Alice lächelte. »Ich glaube, den meisten meiner alten Freundinnen wird dieses Schicksal erspart bleiben.«
Thomas dachte da anders. »Ich mag sie nicht, wenn sie über sechzig sind. Schmecken mir zu sehr nach Wild.« Er verzog das Gesicht bei der Vorstellung.
Doch Boniface war entschlossen, zurück zur Sache zu kommen. »Worüber reden wir hier überhaupt? Ich bin kein Rassist. Ich bringe jeden um. Es ist mir egal, wo sie herkommen.«
»Oh, das ist nett. Er ist ja so nett«, sagte Henry.
»Und was ist mit ihren Überresten, Peter?«, wollte der Duke wissen. »Hast du dir darüber Gedanken gemacht?«
»Ich rede doch nur von ein paar mehr.«
»Und danach noch ein paar mehr?«, fragte der Duke. »Und dann noch ein paar mehr. Und bevor wir es uns versehen, werden die Zahlen unüberschaubar, die Vermissten werden gefunden …«
»… und wir auch«, vervollständigte Angel den Satz des Dukes, um deutlich zu machen, wem ihre Loyalität galt.
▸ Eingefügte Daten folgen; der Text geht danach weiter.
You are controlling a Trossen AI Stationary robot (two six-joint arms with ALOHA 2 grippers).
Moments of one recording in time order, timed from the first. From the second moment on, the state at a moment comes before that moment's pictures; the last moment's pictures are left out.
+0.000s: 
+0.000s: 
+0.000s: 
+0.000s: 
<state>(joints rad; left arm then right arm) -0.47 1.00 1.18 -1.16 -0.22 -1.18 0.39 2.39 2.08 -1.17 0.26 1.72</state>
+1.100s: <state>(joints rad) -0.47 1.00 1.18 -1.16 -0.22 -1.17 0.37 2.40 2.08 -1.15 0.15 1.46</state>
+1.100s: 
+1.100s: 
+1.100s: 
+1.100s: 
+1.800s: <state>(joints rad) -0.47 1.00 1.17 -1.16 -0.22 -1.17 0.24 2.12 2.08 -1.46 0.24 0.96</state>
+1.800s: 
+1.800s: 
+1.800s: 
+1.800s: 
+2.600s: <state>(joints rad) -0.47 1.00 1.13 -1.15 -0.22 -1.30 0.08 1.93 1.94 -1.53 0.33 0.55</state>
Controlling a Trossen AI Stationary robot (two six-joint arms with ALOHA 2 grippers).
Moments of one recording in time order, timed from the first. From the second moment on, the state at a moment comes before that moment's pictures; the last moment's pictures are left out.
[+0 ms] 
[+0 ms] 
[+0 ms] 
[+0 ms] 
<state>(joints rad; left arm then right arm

Boniface warf frustriert die Hände hoch. »Es ist ja auch nicht so, als ob sie sich nicht jeden Samstagabend sowieso gegenseitig an die Gurgel gehen würden.«
»Also das hast du getan? Dich selbst bedient?«, fragte der Duke.
»Oh ja, das hättest du wohl gerne, oder? Die Genehmigung des Rates, mich loszuwerden!«, höhnte Boniface. Im schmutziggelben Licht der uralten Glühbirne stierte er seinen ehemaligen Meister zornig an.
Der Duke schüttelte den Kopf, dann wandte er seinen Blick von Boniface ab. »Mit dir habe ich nicht gesprochen, Peter.«
Boniface war verwirrt. »Was?«
Angel echote: »Was?«
Blicke flogen durch den Raum, bis sie schließlich auf Thomas landeten.
»Was? Was ist?«, fragte er.
»Hast du wirklich gedacht, wir würden es nicht herausfinden? Dass der Rat es nicht herausfindet?«, fragte der Duke.